The aircraft in which most of us learned to fly have propellers which turn clockwise as viewed from the cockpit. Most pilots are unwilling to reverse all those hard-learned synapses which cause automatic application of the correct rudder pedal in climb, stall, and high-gyroscopic-moment maneuvers. (This reluctance, of course, does not apply to pilots who use the pedals only during taxi.)

Let’s assume that a counter-clockwise rotating propeller (on a single-engine airplane) is not acceptable. Most engines considered suitable for conversion turn clockwise as viewed from the cockpit. If one wishes to retain that direction of rotation on the propeller, one could select a two-mesh PSRU, or a PSRU using belts, chains, or certain planetary arrangements, in which the output shaft rotates in the same direction as the input.

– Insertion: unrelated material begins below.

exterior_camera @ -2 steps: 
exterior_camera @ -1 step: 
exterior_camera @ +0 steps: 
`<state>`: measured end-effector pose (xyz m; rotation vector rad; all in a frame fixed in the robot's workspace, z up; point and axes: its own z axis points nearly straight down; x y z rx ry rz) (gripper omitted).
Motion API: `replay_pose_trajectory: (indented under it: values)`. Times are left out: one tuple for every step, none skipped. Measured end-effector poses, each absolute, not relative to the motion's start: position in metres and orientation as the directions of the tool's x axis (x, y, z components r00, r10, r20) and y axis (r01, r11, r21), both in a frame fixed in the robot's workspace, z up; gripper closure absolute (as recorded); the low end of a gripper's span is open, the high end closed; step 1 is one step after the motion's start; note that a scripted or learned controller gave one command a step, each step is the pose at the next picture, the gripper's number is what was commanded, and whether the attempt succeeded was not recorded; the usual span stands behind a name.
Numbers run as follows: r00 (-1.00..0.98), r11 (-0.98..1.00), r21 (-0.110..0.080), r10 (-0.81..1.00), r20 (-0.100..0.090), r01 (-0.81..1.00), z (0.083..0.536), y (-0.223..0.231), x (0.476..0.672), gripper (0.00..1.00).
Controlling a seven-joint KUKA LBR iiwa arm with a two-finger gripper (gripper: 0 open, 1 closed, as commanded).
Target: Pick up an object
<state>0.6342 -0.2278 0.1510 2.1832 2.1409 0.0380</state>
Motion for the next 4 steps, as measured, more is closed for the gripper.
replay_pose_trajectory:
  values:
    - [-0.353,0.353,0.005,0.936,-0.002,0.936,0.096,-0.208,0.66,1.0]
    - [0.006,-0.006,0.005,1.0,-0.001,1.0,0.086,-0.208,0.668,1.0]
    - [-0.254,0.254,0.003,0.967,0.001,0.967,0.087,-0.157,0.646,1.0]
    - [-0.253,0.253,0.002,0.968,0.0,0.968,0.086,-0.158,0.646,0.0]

The output of a single-mesh externally-toothed gear reduction is opposite of the input. Therefore, if one decides to use an externally-toothed offset gear-PSRU, one can: (1) reverse the engine rotation and use a single-mesh reduction attached to the flywheel-end of the engine, (2) retain the original direction of engine rotation and use a PSRU with an idler gear, or (3) retain the original engine rotation and drive a single-mesh PSRU off the wrong end of the crankshaft (a VERY bad choice). Here is an expanded discussion of each option.

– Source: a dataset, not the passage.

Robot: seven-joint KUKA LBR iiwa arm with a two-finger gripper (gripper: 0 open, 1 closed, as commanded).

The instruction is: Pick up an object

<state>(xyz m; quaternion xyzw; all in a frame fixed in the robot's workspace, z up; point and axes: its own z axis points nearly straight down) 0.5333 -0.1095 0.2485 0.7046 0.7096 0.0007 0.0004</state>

1. Reversing the engine (covered on another page of this site) so that it turns in the opposite direction of the propeller has some interesting advantages. An obvious one is that, all other things being equal, a single mesh gearbox will weigh less than one with an idler gear. EPI has designed propeller reduction gearboxes in both configurations (with and without an idler). One model for an engine producing up to 600 lb.-ft. of torque weighs 73 pounds in the two-mesh (idler configuration), including an integrated gear-drive for the prop governor. The single mesh version of that same EPI PSRU weighs just 59 pounds including the same integrated prop-governor drive. A fourteen pound weight reduction can be hard to find on a 500 pound powerplant.
   
   A less obvious, but significant advantage is that the gyroscopic moment of the engine can reduce or cancel the gyroscopic moment of the propeller with respect to the loads the engine mount applies to the airframe. In fact, when EPI designed the engine mount system for the Orenda conversion of a popular high-performance twin, the calculations showed that the gyro-moment of the counterclockwise-rotating engine significantly reduced the gyro-moment of the large metal propeller.
2. A gearbox which contains a single idler gear requires special attention with respect to gear fatigue. The teeth on the PSRU input and output gears are subjected to severe fatigue loading: zero to maximum and back to zero, every revolution. However, the teeth of a single idler which meshes with both the input and output gears are subjected to the most severe form of fatigue loading: fully-reversing load. They are fully loaded in one direction when they mesh with the input gear and fully loaded in the opposite direction when they mesh with the output gear. In the single-idler case, the allowable working stress level is about 2/3 of the unidirectional-load value, and tooth load limits are usually established by the idler at that reduced working stress.
   
   Some gearboxes use an idler having two different gears on a common shaft, one meshing with the driver and one meshing with the driven gear. That arrangement has two advantages: (a) because of the compound reduction, it can implement a large reduction ratio with relatively compact gears, and (b) it eliminates the additional fatigue load experienced by a single idler gear. However, that arrangement adds weight and cost.
3. There are several good reasons not to drive off the wrong end of the crankshaft, including (a) lack of crankshaft structural strength to support the torque output stresses, and (b) torsional vibration issues potentially destructive to the crankshaft. The folly of this practice has been proven time and agiain in several classes of boat racing, but still it happens.... A further discussion of this particular example ofWishful Thinking Engineering is beyond the intended scope of this presentation, but be assured the arguments are both valid and persuading.